■ **The task**: The whole listing should be retyped word for word, apart from the pictures it holds.

■ **Excerpted records**:
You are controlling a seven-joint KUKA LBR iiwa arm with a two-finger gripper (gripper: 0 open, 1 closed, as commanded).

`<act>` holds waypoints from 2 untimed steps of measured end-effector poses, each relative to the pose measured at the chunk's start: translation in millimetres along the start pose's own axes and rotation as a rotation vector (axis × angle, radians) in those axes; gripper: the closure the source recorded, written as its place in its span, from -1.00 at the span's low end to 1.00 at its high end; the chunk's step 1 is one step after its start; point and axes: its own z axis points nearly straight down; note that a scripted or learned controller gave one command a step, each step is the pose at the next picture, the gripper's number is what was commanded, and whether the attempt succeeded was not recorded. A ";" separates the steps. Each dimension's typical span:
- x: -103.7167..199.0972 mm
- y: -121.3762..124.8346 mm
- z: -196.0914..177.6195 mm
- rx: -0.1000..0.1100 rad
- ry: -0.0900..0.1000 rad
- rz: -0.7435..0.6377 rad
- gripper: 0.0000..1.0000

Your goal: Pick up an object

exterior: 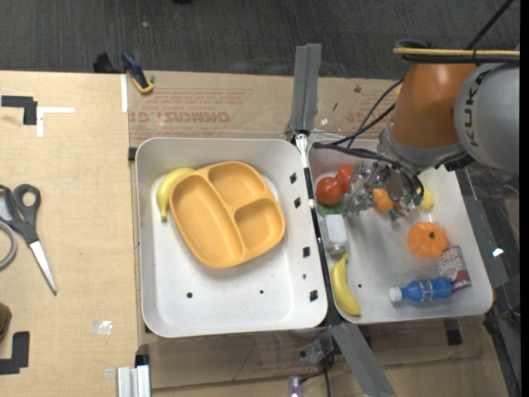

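Crowding the fingers (382, 195), the tomato (329, 190) and small orange piece (383, 199) in the right bin (463, 300) risked a knocked, missed grab; you couldn't tell whether those fingers were apart or together.

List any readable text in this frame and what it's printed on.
"KU": the start of a word in dark letters on the grey arm, cut off by the frame edge.
Red print on the cardboard sheet behind the bins: upside down, too blurred to read.
Labels on the blue bottle and small red-and-white packet: too small to read.
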 end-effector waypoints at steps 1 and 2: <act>-27.9 -33.1 -200.8 -0.002 -0.001 -0.334 1.00; -27.9 -33.1 -200.5 -0.003 0.000 -0.334 -1.00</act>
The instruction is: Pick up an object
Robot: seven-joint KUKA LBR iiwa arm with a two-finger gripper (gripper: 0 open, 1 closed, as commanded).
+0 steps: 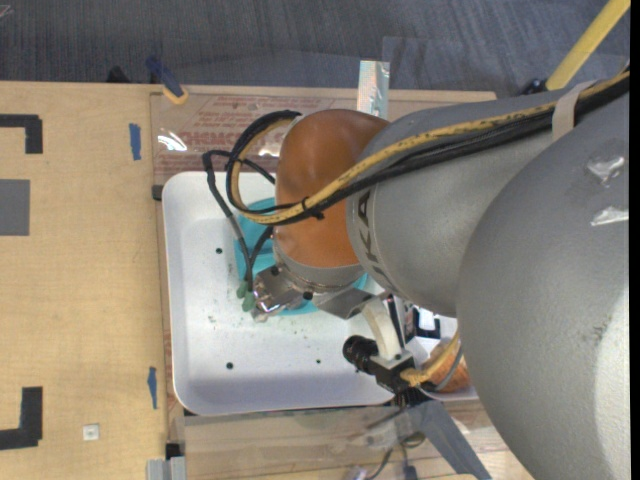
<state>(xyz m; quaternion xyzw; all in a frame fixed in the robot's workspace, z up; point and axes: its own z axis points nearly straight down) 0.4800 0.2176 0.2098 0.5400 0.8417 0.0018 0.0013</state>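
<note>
one white bin (200, 368) lies under the arm; the gripper (262, 303) is low over its middle. grip state cannot be read. a teal object (250, 253) sits in the bin, touching the gripper's upper-left side.

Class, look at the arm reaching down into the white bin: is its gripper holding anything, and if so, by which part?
It cannot be told. The gripper is low in the shallow white bin beside a teal object, but the grey arm's orange band hides the contact.
</note>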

■ **Response**:
You are controlling a seven-joint KUKA LBR iiwa arm with a two-finger gripper (gripper: 0 open, 1 closed, as commanded).

`<act>` holds waypoints from 2 untimed steps of measured end-effector poses, each relative to the pose measured at the chunk's start: translation in millimetres along the start pose's own axes and rotation as a rotation vector (axis × angle, radians) in those axes; gripper: the closure the source recorded, written as its place in its span, from -1.00 at the span's low end to 1.00 at its high end; the chunk's step 1 is one step after its start; point and axes: its own z axis points nearly straight down; note that a scripted or learned controller gave one command a step, each step is the pose at the next picture, the gripper's number is what was commanded, and whether the attempt succeeded was not recorded. A ";" separates the steps. Each dimension's typical span:
- x: -103.7167..199.0972 mm
- y: -121.3762..124.8346 mm
- z: -196.0914..177.6195 mm
- rx: -0.1000..0.1100 rad
- ry: -0.0900..0.1000 rad
- rz: -0.7435..0.6377 rad
- gripper: 0.0000..1.0000

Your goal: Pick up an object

exterior: 

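Crowding the fingers (382, 195), the tomato (329, 190) and small orange piece (383, 199) in the right bin (463, 300) risked a knocked, missed grab; you couldn't tell whether those fingers were apart or together.

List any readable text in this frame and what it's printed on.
"KU": the start of a word in dark letters on the grey arm, cut off by the frame edge.
Red print on the cardboard sheet behind the bins: upside down, too blurred to read.
Labels on the blue bottle and small red-and-white packet: too small to read.
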 end-effector waypoints at steps 1 and 2: <act>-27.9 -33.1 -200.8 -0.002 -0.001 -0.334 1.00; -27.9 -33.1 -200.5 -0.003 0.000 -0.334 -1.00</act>
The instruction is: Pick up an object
Robot: seven-joint KUKA LBR iiwa arm with a two-finger gripper (gripper: 0 open, 1 closed, as commanded).
+0 steps: 
<state>(xyz m; quaternion xyzw; all in a frame fixed in the robot's workspace, z up; point and axes: its own z axis points nearly straight down) 0.4800 0.2176 0.2098 0.5400 0.8417 0.0018 0.0013</state>
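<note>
one white bin (200, 368) lies under the arm; the gripper (262, 303) is low over its middle. grip state cannot be read. a teal object (250, 253) sits in the bin, touching the gripper's upper-left side.

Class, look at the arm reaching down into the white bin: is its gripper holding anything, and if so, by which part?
It cannot be told. The gripper is low in the shallow white bin beside a teal object, but the grey arm's orange band hides the contact.
</note>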

Output is complete for this exercise.